= Work request =
Count up the lines of the data below that contain the string "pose", then give only the total.

= Given data =
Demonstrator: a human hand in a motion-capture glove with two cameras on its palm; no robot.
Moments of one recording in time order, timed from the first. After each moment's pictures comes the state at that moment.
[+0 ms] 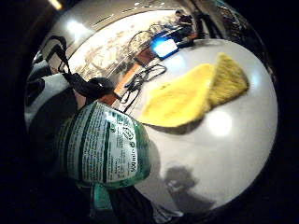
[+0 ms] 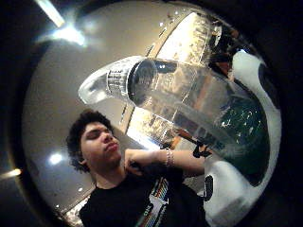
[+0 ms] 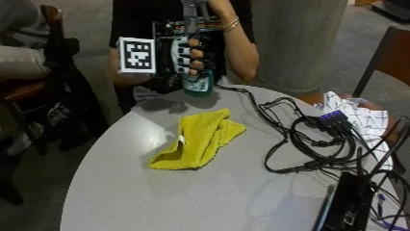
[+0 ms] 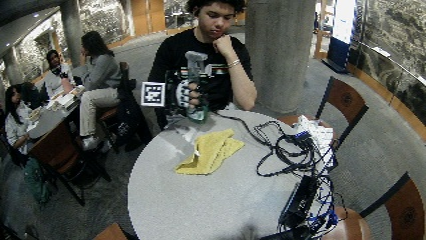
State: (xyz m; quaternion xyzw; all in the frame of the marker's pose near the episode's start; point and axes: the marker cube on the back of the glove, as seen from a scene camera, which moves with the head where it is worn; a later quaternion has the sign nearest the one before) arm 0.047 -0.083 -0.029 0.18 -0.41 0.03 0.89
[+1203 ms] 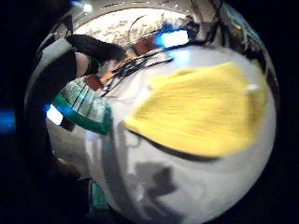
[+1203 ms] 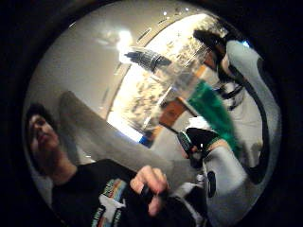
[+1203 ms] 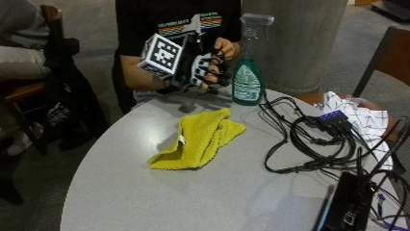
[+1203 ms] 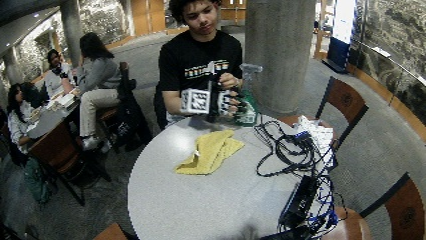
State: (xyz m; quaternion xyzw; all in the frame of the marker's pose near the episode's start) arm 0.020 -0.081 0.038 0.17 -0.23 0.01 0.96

= Task answer =
2